A Shore Thing Find the food, find the fish
You hear it said often enough: “Find the food and you’ll find the fish,” but it’s true. So how does a surfcaster or rock-fisher turn this knowledge into fishing success? Read on and Andy Macleod will reveal all…
We had a fantastic summer down here in the capital. I think we’ve experienced calmer summers, but it’s hard to remember one that was so consistently warm and pleasant. This really helped to bump up water temperatures and keep our warm-water visitors hanging around (notably snapper). The first-ever recorded broadbill swordfish was taken from Cook Strait this year, and even as I write (in early May) the water remains warm, with snapper and kingfish still making up catches, and appears likely to stay that way for weeks to come.
I made the most of the balmy summer weather and did a fair bit of diving around the outer harbour and the entrance. In these areas the water temperature has hovered around 18-19°C and huge numbers of baitfish have moved in – juvenile kahawai, yellowtail mackerel, anchovies and yelloweyed mullet in particular. When I say huge numbers, I mean huge – literally thousands and thousands – so it comes as no surprise that they have been followed by larger kahawai and kingfish. On the days when wind has been absent and the water crystal-clear, dolphins have also ventured into the harbour to merrily smash-up the baitfish schools.

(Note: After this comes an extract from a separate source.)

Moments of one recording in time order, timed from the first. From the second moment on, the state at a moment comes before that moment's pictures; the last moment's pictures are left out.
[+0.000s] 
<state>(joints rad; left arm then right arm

This phenomenon has been interesting to closely observe, because those who fish Wellington Harbour throughout the year know only too well that the fishing slows down considerably when the water cools (it gets down as low as 11°C in a cold winter). Baitfish disappear into deeper water, fish metabolisms slow down, and enticing bites (from the shore at least) becomes an exercise
in patience. This pattern contrasts starkly with warm-water fishing, where lure fishing and bottom fishing regularly produce kahawai (snapper are also caught on the bottom) and live baits account for the odd kingfish.
During my childhood in Dunedin I witnessed similar seasonal patterns in Otago Harbour. In late summer and early autumn there would often be spectacular scenes in the outer harbour when large quantities of krill were pushed in on the tide. With this krill came southern flat-bodied sprats, mackerel, yelloweyed mullet, barracouta and quinnat salmon. Again, by finding the food one could cash in on the top-to-bottom food chain processes going on, easily catching the mullet and barracouta on silver-slice spinners.

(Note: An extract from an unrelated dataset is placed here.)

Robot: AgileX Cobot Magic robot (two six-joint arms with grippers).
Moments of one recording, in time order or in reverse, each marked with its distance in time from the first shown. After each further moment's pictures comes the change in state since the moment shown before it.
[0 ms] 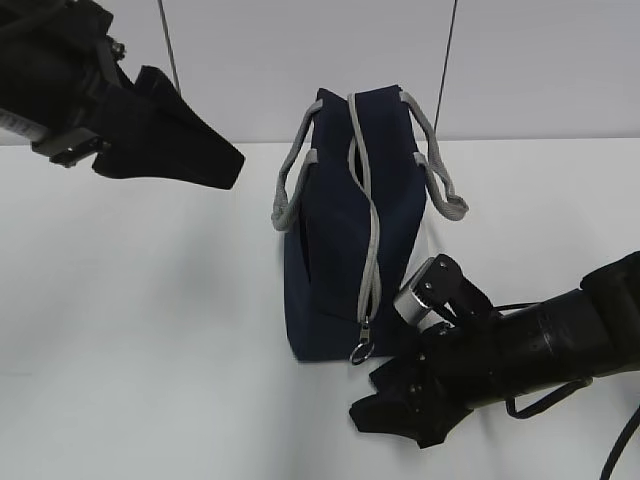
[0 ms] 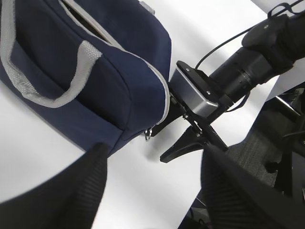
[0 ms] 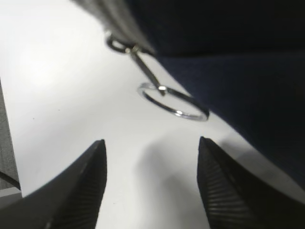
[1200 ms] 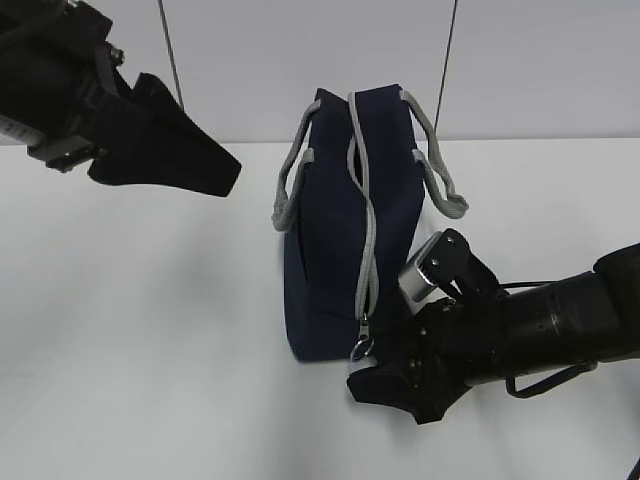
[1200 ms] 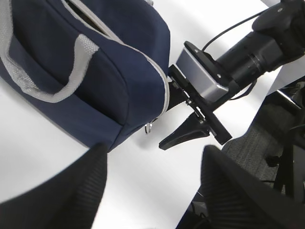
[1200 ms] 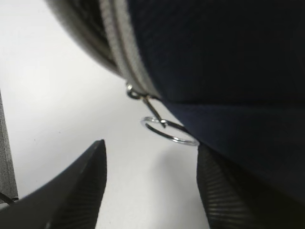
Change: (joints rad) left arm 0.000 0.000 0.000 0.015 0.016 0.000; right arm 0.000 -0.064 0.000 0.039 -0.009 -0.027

But finding the food is not just about finding baitfish. Many of our favourite shore-caught species are bottom grubbers, feeding mainly on shellfish and paddle crabs. On the western coast of the lower North Island the more shellfish you can locate the more likely you are to cash in on the seasonal snapper population. As one moves north of the Kapiti Coast and the population pressures of the Wellington urban area, the beaches become richer in shellfish (tuatua especially) and the chances of catching snapper increase markedly.
But shellfish are not spread uniformly along the beaches, instead tending to occur in patches. Consequently, the best way to locate them is by looking for washed-up shells along the highwater mark. Then, having found the shells, cast out in front of them – there’s every chance you’ll be casting baits in amongst the fish. (Interestingly, it doesn’t seem necessary to ‘match the hatch’; just
presenting an attractive bait in amongst natural shellfish beds is often enough to earn a bite.)

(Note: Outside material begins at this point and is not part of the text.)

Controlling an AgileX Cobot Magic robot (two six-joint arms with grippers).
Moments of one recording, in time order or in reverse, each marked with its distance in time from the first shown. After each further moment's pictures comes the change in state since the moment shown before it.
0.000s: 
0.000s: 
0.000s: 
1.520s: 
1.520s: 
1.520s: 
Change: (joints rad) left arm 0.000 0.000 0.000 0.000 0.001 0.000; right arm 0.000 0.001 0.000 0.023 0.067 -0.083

Birds working above baitfish are the classic giveaway of fish presence too, but there are other – sometimes left-field – ways of locating fish.
For example, the deep gravel beaches of the Wairarapa provide prolific surfcasting for red cod in the cooler months. At such times it’s not unusual to see fat fur seals lying on the beach, which slip in now and again for an easy feed. The red cod themselves are usually gorging on the paddle crabs that seem to move inshore in huge numbers to breed over the cold months.
Further north in favoured rock-fishing locations such as Northland, Coromandel and East Cape, the best fishing is wherever baitfish congregate in numbers, which is often in eddies inside the main headlands. The massive blue maomao schools of East Cape go a long way towards explaining the healthy numbers of marauding kingfish in the area, even if they seem to prefer the taste of kahawai.
Rocks that still hold good numbers of paua, kina and crayfish – generally in more far-flung locations or where conditions are seldom favourable for diving – tend to hold more fish, particularly those dark-red, kelpie snapper that rock-fishers dream about.
It can be very easy to simply build up a catalogue of land-based fishing spots that work for you and not think about why they fish better than other places, or why particular species are present and not others. Once you turn your mind to it, you’ll often find that the answers lie in the food that’s present. (Water temperature is the other key variable.)
Learning these things can take your understanding of how and why these spots work to another level. To illustrate my point, I fish a couple of spots in the Wellington region that look pretty similar from the beach, but produce completely different species. One has a very soft, mud bottom that supports a healthy population of small paddle crabs and juvenile flatfish, and can fish very well for gurnard, moki and spotty sharks. The other drops off quickly into two metres of water and then flattens out for a kilometre or two offshore with a complex system of reefs. In season, yelloweyed mullet come into the shallow, sheltered water in good numbers, followed by seven-gill sharks, which pick them off alongside the plentiful reef species like banded wrasse and spotties. It’s great to know this of course, but since these places take some getting to, it’s even better to know the time of year the food turns up, including whether or not a cold spring might delay its arrival by a week or two.
On the flipside of the coin, the often parlous state of our inshore fishery’s more readily accessible areas tends to reflect a lack of potential food. Take a dive anywhere close to human habitation – again Wellington Harbour is a good example – and the dearth of sea-life can be quite shocking. The crayfish are long gone, but so are the paua – and even mussels and other less-sought-after species can be completely absent. It’s not surprising that these areas don’t hold fish for much of the year. I’m sure Wellington Harbour would be a better year-round fishery if the shellfish stocks were higher. It’s a shame, of course, but if you want to catch more fish, it stands to reason you’ll need to find areas further afield, where the inshore food chain is in better shape.